Dude, I just woke up on the floor of some random chick's floor with puke in my hair and a posted note on my forehead that said "It's over." Dude I wasn't even aware I was in a relationship...
Just ran into my ex in the WOMENS bathroom. He said I did this to him. Swore he never wore my clothes but said he liked my skirt. I need vodka.
I'd suck anything for a pizza right now
Your excuse of not making us Mac and cheese was that you couldn't find 6 cups of water...
Appropriately today was the first time I've ever GTL'd. I can't believe I made fun of this,it's rather relaxing.

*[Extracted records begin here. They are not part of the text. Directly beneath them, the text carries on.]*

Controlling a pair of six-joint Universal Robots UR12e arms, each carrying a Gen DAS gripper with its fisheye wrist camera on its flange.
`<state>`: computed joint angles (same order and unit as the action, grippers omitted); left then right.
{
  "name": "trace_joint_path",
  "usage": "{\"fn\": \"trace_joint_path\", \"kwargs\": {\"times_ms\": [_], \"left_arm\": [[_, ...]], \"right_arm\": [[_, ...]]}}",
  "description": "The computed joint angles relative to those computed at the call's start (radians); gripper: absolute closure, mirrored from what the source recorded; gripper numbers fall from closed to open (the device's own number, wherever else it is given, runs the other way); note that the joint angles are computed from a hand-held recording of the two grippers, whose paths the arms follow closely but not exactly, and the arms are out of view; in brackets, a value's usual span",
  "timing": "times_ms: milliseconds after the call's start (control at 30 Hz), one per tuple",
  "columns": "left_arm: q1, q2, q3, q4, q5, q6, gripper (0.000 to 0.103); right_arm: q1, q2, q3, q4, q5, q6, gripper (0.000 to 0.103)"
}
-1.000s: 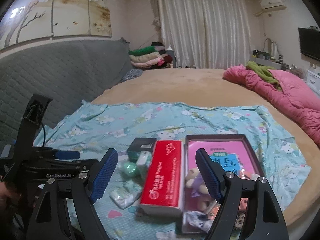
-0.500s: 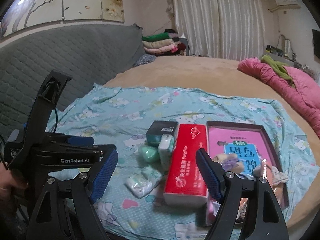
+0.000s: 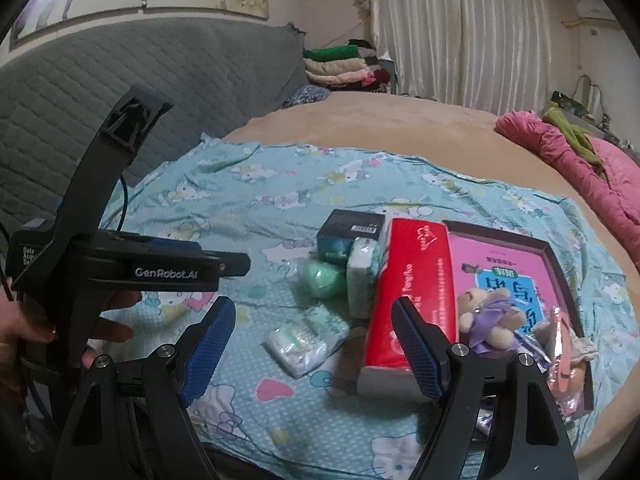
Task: Organize soft objects
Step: 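Move both tools toward the green bagged ball and white diaper pack on the sheet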
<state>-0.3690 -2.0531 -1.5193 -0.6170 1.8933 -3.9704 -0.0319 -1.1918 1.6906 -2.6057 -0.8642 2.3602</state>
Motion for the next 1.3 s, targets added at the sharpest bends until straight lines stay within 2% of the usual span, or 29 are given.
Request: {"fn": "trace_joint_path", "kwargs": {"times_ms": [200,467,667,1033,1300], "left_arm": [[0.008,0.003,-0.015,0.016,-0.008,-0.002,0.038],[0.023,-0.003,-0.025,0.040,-0.039,0.012,0.038],[0.036,-0.024,-0.002,0.049,-0.073,0.066,0.038],[0.062,-0.084,0.056,0.050,-0.179,0.193,0.038],[0.081,-0.118,0.083,0.064,-0.240,0.219,0.038]], "right_arm": [[0.022,0.001,0.018,0.024,-0.049,-0.007,0.022],[0.048,0.016,0.034,-0.008,-0.122,0.055,0.022],[0.063,0.029,0.038,-0.034,-0.174,0.117,0.022],[0.083,0.038,0.055,-0.059,-0.226,0.092,0.022],[0.097,0.058,0.049,-0.072,-0.267,0.104,0.022]]}}
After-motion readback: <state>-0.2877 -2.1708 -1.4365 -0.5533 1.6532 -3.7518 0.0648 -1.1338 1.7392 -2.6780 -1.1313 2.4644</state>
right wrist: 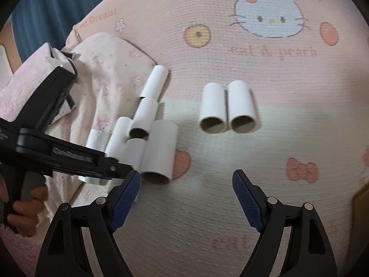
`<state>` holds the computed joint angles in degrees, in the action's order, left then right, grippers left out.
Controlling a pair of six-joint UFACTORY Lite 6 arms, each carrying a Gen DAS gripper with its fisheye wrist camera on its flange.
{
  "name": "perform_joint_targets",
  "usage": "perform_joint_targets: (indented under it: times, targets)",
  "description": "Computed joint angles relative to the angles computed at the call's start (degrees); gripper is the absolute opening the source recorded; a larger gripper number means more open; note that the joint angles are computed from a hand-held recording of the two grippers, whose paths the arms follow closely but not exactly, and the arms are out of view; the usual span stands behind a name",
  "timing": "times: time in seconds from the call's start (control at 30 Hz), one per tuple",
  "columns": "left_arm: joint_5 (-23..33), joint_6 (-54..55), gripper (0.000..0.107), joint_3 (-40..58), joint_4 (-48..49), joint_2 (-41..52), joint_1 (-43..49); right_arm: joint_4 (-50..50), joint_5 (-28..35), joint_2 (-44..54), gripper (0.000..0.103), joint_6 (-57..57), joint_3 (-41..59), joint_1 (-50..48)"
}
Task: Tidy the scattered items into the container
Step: 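Move the left tool over the cluster of white paper tubes, then close the left tool on a white paper tube and lift it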
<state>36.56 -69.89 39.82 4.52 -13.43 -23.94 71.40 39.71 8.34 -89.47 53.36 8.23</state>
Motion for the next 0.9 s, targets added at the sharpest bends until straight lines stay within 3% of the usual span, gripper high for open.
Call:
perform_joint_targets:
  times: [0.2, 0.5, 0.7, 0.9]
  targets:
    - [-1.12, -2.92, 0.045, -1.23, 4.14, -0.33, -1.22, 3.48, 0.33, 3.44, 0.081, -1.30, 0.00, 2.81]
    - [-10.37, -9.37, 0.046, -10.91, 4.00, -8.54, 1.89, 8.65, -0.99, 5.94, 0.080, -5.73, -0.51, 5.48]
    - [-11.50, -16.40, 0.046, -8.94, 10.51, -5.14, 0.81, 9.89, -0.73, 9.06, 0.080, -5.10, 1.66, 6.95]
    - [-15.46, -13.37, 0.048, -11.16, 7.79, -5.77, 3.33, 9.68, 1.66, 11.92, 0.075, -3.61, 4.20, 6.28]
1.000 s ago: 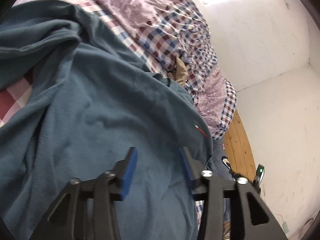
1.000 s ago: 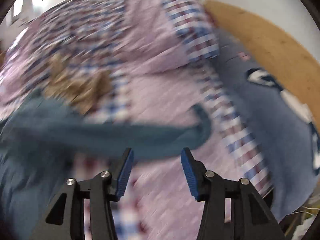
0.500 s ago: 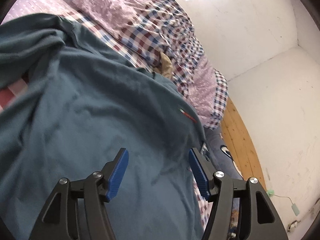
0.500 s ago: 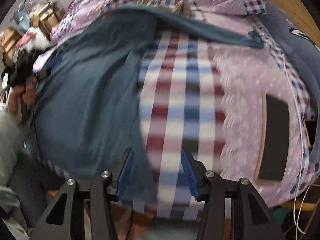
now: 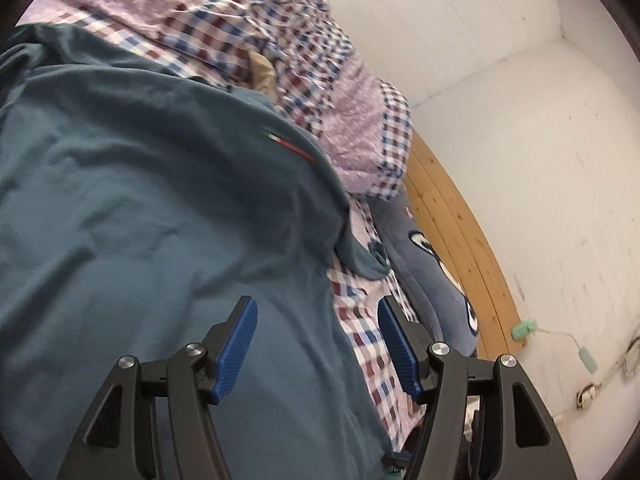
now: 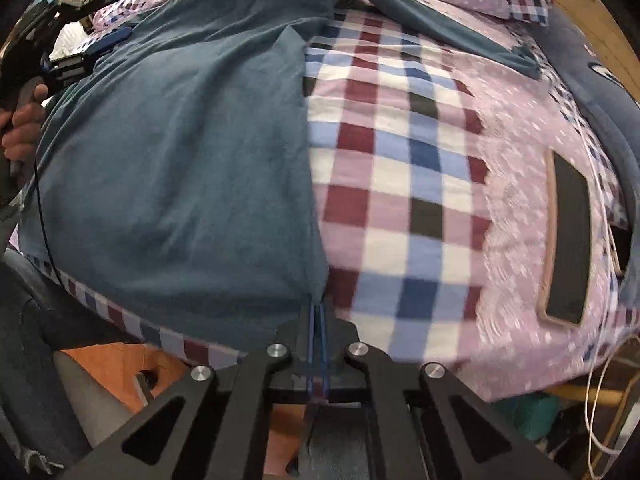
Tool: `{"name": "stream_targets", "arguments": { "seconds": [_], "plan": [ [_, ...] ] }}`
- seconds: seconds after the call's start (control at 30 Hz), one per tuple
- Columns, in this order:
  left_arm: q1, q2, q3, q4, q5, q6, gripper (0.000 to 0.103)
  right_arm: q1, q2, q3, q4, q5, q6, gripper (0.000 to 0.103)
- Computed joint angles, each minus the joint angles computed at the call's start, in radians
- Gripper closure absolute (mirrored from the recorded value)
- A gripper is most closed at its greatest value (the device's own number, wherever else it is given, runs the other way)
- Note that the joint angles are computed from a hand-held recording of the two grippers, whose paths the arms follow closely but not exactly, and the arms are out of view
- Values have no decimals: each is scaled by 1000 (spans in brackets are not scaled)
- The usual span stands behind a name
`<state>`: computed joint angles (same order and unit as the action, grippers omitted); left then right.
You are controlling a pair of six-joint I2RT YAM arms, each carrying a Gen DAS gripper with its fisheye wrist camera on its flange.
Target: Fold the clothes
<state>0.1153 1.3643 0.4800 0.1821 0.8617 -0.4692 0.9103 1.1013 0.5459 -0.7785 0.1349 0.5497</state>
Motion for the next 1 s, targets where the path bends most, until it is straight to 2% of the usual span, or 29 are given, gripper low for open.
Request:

I know you're on vacation but you should know I just walk of shamed through a hotel lobby while leaving a threesome on Friday the 13th. Fuck superstition, I win.
Theres either a bag of coke in my pocket or a bag of anthrax, either way last night got way to serious
I just want to have such an intense orgasm that my heart stops and I die. I mean that would kind of suck for the guy I'm fucking but then again he could be like "I'm that good"
i think ive crossed the line from sexually frustrated to sexually furious
This is what happens when you leave: I get all vulnerable and I make out with the cowboy to shut him up about Jesus.
I just don't wanna be that girl with no ride and no pants
can we not compare my dick to a children’s folk tale
I made a booty call at 3:30 am on a Monday... I think I just became the ultimate female fuckboy. I don't know whether to be ashamed or get myself a trophy.
Your phone just changed "liver" to "liquor" how dose that make you feel
He asked if I was alright. I said "Yeah, I'm just an incapacitated ball of orgasmic bliss right now."